▶ **Work order**: Return every line from the one with "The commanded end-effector" through the one with "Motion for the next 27", inclusive, exactly as it appears below.

BEGIN Data shown

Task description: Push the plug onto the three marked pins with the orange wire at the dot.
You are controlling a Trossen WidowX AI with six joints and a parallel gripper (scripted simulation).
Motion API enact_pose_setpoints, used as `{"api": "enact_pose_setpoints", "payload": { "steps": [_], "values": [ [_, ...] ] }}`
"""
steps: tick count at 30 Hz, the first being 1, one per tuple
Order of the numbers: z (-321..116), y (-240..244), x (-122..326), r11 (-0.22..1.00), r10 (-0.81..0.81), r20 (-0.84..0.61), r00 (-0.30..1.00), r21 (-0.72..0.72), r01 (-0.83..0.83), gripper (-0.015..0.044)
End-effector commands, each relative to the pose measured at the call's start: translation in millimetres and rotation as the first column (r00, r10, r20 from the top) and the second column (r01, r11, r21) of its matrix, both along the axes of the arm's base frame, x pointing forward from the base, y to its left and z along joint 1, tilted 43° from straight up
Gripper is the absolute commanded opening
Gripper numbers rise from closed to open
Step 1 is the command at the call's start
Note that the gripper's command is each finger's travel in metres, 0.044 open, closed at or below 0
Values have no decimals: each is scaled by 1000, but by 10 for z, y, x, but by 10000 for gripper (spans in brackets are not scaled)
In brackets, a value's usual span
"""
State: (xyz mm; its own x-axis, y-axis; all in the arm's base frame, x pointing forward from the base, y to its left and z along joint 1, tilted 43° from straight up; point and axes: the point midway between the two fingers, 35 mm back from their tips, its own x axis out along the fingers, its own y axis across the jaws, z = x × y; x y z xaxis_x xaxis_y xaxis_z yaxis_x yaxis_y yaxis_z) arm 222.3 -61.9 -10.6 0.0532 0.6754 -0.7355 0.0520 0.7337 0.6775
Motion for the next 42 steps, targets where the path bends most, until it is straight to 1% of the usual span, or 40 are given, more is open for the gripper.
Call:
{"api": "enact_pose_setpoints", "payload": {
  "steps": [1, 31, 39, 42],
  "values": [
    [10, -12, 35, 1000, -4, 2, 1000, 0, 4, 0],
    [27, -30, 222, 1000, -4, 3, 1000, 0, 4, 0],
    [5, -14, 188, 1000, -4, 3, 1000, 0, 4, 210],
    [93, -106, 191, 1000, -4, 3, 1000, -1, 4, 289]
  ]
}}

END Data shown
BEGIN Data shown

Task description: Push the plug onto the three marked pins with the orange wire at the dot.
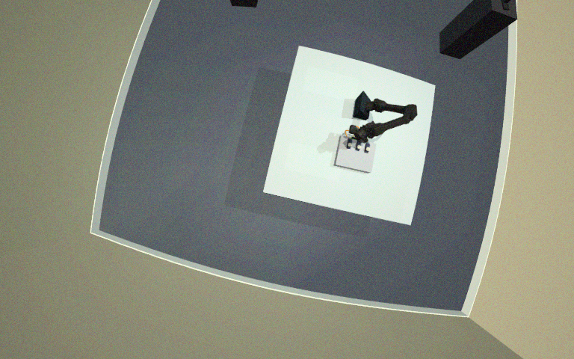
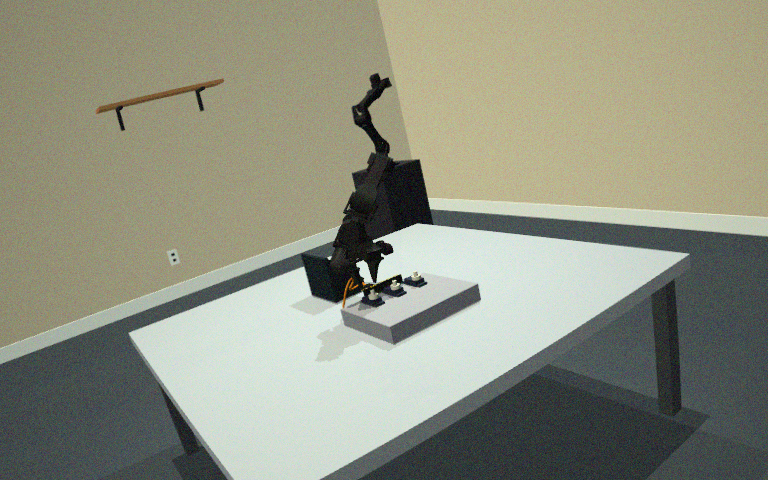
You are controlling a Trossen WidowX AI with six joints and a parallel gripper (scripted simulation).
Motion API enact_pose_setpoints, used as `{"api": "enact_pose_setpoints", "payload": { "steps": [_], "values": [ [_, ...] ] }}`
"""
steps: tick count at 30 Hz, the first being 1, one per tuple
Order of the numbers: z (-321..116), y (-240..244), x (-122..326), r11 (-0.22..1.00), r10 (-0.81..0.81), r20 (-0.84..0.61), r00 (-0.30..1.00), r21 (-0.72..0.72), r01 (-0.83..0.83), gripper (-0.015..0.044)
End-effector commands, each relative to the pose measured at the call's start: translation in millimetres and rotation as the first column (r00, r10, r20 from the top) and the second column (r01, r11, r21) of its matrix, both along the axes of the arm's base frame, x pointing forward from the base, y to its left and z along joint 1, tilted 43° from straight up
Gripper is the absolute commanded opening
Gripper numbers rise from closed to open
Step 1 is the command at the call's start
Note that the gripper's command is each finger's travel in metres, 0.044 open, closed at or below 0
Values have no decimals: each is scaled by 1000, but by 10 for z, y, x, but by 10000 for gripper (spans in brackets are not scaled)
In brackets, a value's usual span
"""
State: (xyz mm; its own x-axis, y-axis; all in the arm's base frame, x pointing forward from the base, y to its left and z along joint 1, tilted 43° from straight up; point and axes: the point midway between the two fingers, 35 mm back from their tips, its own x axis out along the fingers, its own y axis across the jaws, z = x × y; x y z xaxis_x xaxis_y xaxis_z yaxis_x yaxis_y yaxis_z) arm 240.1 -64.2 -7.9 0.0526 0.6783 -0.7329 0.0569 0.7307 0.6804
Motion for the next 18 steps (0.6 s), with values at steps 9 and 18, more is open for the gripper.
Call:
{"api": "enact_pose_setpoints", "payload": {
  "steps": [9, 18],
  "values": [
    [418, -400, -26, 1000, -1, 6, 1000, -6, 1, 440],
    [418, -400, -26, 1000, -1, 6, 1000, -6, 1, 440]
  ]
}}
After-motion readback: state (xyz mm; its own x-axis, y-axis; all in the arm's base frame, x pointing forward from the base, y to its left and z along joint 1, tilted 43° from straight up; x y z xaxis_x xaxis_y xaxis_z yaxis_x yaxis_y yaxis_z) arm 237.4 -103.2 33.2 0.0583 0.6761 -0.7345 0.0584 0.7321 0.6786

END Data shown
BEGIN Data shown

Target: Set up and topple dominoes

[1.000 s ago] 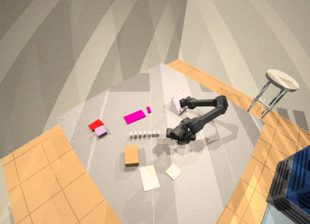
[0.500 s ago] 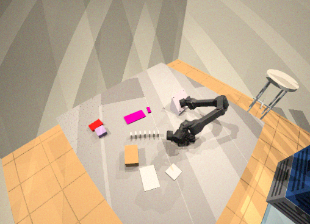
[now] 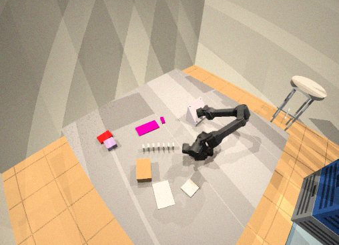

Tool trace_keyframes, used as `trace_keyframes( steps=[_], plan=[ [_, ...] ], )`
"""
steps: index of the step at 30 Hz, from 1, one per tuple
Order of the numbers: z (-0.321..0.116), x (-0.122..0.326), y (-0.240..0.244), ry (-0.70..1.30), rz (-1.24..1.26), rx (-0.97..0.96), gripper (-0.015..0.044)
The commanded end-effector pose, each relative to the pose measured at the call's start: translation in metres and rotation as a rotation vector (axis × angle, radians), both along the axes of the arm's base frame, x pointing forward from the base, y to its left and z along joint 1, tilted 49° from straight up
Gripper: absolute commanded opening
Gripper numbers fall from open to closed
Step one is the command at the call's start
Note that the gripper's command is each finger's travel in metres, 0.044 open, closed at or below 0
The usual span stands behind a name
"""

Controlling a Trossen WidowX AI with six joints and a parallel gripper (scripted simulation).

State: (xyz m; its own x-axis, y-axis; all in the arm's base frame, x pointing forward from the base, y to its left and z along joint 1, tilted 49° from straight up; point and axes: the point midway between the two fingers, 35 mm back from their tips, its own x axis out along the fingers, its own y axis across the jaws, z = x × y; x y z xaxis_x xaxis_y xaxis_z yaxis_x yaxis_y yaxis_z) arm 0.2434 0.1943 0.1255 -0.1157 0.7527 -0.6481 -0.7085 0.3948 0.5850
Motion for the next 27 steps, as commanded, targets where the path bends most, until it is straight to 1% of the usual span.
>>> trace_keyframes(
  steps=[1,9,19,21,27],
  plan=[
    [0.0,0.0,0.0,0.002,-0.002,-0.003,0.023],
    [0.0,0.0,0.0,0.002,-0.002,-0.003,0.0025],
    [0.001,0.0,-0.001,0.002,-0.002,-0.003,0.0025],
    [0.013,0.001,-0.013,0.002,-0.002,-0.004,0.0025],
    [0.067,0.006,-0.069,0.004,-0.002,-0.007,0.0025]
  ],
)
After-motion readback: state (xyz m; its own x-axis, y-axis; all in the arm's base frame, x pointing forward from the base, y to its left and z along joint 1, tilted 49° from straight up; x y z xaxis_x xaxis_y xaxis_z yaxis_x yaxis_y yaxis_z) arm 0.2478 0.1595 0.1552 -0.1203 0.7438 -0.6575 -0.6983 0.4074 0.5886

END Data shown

▶ **Solution to the problem**:
The commanded end-effector pose, each relative to the pose measured at the call's start: translation in metres and rotation as a rotation vector (axis × angle, radians), both along the axes of the arm's base frame, x pointing forward from the base, y to its left and z along joint 1, tilted 49° from straight up
Gripper: absolute commanded opening
Gripper numbers fall from open to closed
Step one is the command at the call's start
Note that the gripper's command is each finger's travel in metres, 0.044 open, closed at or below 0
The usual span stands behind a name
"""

Controlling a Trossen WidowX AI with six joints and a parallel gripper (scripted simulation).

State: (xyz m; its own x-axis, y-axis; all in the arm's base frame, x pointing forward from the base, y to its left and z along joint 1, tilted 49° from straight up; point and axes: the point midway between the two fingers, 35 mm back from their tips, its own x axis out along the fingers, its own y axis across the jaws, z = x × y; x y z xaxis_x xaxis_y xaxis_z yaxis_x yaxis_y yaxis_z) arm 0.2434 0.1943 0.1255 -0.1157 0.7527 -0.6481 -0.7085 0.3948 0.5850
Motion for the next 27 steps, as commanded, targets where the path bends most, until it is straight to 1% of the usual span.

Nothing more remains to be added to the answer.